» **WORK INSTRUCTION**: Retype the whole listing, character for character.

» **SUPPLIED DATA**:
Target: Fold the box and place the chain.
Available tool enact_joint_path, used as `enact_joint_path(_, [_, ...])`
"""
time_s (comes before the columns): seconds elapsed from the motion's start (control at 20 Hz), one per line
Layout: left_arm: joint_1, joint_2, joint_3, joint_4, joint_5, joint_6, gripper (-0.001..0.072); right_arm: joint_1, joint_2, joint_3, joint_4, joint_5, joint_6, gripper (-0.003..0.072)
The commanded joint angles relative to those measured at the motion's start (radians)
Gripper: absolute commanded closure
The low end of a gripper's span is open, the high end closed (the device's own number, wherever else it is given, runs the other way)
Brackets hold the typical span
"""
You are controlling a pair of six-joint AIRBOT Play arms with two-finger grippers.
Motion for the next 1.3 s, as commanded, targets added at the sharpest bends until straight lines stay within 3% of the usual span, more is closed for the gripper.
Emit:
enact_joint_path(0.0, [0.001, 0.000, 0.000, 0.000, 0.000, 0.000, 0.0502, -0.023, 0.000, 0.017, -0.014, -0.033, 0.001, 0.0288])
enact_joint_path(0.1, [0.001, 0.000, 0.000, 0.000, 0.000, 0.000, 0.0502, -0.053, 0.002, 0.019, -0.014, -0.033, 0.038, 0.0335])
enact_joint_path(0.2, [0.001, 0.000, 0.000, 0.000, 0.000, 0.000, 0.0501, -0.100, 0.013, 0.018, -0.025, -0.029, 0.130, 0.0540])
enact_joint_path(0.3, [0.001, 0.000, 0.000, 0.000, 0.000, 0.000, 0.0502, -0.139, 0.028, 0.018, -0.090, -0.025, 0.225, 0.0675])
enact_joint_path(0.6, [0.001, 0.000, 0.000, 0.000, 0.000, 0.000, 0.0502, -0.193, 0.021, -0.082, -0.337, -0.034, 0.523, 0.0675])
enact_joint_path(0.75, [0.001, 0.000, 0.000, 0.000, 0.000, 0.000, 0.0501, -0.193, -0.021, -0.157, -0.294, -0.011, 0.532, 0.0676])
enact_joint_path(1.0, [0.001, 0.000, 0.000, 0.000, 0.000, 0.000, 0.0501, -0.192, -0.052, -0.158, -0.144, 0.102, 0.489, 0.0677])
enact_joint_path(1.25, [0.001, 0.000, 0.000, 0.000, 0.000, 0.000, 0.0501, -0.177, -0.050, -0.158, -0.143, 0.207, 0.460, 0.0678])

» **ANSWER SPACE**:
Target: Fold the box and place the chain.
Available tool enact_joint_path, used as `enact_joint_path(_, [_, ...])`
"""
time_s (comes before the columns): seconds elapsed from the motion's start (control at 20 Hz), one per line
Layout: left_arm: joint_1, joint_2, joint_3, joint_4, joint_5, joint_6, gripper (-0.001..0.072); right_arm: joint_1, joint_2, joint_3, joint_4, joint_5, joint_6, gripper (-0.003..0.072)
The commanded joint angles relative to those measured at the motion's start (radians)
Gripper: absolute commanded closure
The low end of a gripper's span is open, the high end closed (the device's own number, wherever else it is given, runs the other way)
Brackets hold the typical span
"""
You are controlling a pair of six-joint AIRBOT Play arms with two-finger grippers.
Motion for the next 1.3 s, as commanded, targets added at the sharpest bends until straight lines stay within 3% of the usual span, more is closed for the gripper.
Emit:
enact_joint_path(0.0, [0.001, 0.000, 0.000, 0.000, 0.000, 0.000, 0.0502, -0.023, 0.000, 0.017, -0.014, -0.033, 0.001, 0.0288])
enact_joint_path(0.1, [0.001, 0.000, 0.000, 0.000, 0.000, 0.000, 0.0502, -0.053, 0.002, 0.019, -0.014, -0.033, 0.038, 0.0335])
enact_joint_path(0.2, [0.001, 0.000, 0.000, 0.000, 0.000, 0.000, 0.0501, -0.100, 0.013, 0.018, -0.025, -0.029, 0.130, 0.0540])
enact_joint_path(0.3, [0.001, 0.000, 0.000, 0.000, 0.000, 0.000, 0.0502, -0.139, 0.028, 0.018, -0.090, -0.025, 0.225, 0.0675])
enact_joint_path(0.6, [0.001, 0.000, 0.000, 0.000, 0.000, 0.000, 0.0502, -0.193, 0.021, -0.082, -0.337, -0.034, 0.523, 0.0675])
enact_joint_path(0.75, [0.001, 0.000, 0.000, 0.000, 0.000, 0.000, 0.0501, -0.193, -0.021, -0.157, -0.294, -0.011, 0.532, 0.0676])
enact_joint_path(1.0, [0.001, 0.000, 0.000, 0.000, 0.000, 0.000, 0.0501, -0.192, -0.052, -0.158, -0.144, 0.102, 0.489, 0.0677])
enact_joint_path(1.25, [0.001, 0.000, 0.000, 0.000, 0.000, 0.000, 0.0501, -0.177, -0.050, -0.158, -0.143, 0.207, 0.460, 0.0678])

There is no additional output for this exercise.